▶ **About this exercise**
The whole listing below is to be returned without alteration.

Data extract Block Start

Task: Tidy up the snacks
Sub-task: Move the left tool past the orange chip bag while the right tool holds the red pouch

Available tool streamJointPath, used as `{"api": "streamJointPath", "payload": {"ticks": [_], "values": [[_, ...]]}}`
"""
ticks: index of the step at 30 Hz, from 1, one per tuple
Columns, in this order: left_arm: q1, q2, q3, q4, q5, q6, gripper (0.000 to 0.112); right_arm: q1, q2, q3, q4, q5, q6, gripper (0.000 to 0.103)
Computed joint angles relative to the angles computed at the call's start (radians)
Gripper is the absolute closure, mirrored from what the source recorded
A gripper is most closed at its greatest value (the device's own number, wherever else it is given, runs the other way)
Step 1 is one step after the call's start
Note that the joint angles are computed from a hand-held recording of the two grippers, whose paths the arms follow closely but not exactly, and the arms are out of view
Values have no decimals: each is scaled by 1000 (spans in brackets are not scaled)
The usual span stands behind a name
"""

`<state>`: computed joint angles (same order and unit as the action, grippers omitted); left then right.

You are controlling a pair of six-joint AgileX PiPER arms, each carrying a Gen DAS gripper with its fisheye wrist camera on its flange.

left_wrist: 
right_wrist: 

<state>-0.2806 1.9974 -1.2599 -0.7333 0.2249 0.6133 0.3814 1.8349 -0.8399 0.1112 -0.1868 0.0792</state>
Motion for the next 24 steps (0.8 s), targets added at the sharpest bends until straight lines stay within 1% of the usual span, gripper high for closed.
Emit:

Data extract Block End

▶ **Task result**
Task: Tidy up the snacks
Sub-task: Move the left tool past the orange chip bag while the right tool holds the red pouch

Available tool streamJointPath, used as `{"api": "streamJointPath", "payload": {"ticks": [_], "values": [[_, ...]]}}`
"""
ticks: index of the step at 30 Hz, from 1, one per tuple
Columns, in this order: left_arm: q1, q2, q3, q4, q5, q6, gripper (0.000 to 0.112); right_arm: q1, q2, q3, q4, q5, q6, gripper (0.000 to 0.103)
Computed joint angles relative to the angles computed at the call's start (radians)
Gripper is the absolute closure, mirrored from what the source recorded
A gripper is most closed at its greatest value (the device's own number, wherever else it is given, runs the other way)
Step 1 is one step after the call's start
Note that the joint angles are computed from a hand-held recording of the two grippers, whose paths the arms follow closely but not exactly, and the arms are out of view
Values have no decimals: each is scaled by 1000 (spans in brackets are not scaled)
The usual span stands behind a name
"""

`<state>`: computed joint angles (same order and unit as the action, grippers omitted); left then right.

You are controlling a pair of six-joint AgileX PiPER arms, each carrying a Gen DAS gripper with its fisheye wrist camera on its flange.

left_wrist: 
right_wrist: 

<state>-0.2806 1.9974 -1.2599 -0.7333 0.2249 0.6133 0.3814 1.8349 -0.8399 0.1112 -0.1868 0.0792</state>
Motion for the next 24 steps (0.8 s), targets added at the sharpest bends until straight lines stay within 1% of the usual span, gripper high for closed.
Emit:

That finishes the output.